Dataset section:
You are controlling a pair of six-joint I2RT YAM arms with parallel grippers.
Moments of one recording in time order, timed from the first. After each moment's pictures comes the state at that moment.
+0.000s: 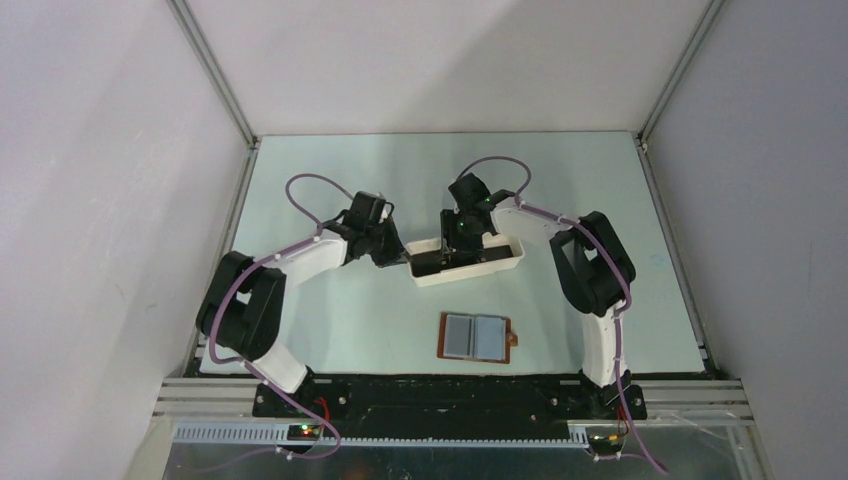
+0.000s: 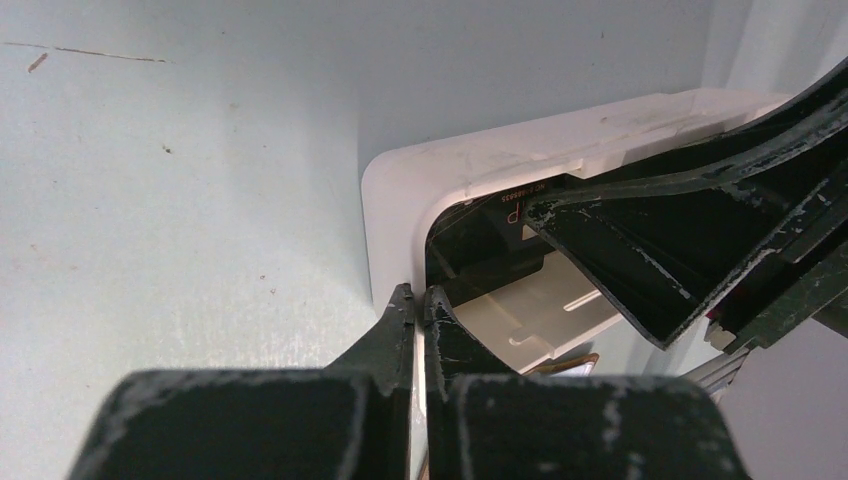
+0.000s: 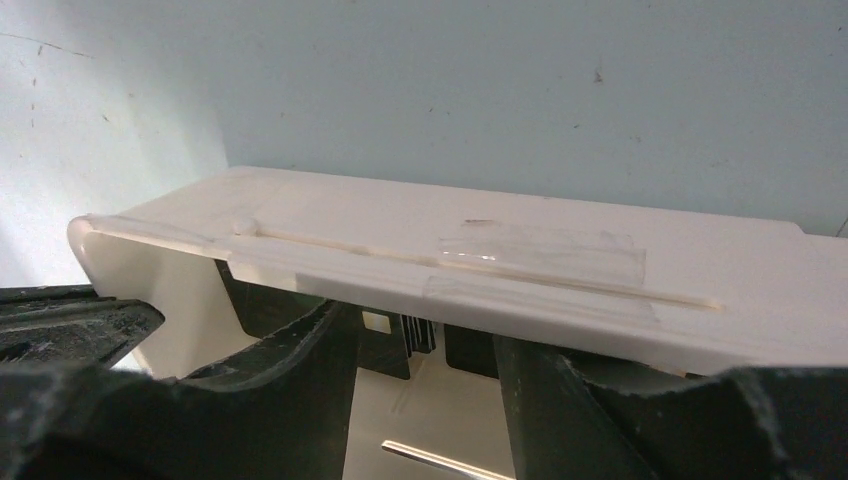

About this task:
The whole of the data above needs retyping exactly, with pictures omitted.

Your response:
You are controlling a pair of six-joint I2RT YAM arms with parallel grippers.
Moments of one recording in time order, timed from the first. After each moment's pictures comes the state at that moment.
+0.000s: 
+0.000s: 
+0.000s: 

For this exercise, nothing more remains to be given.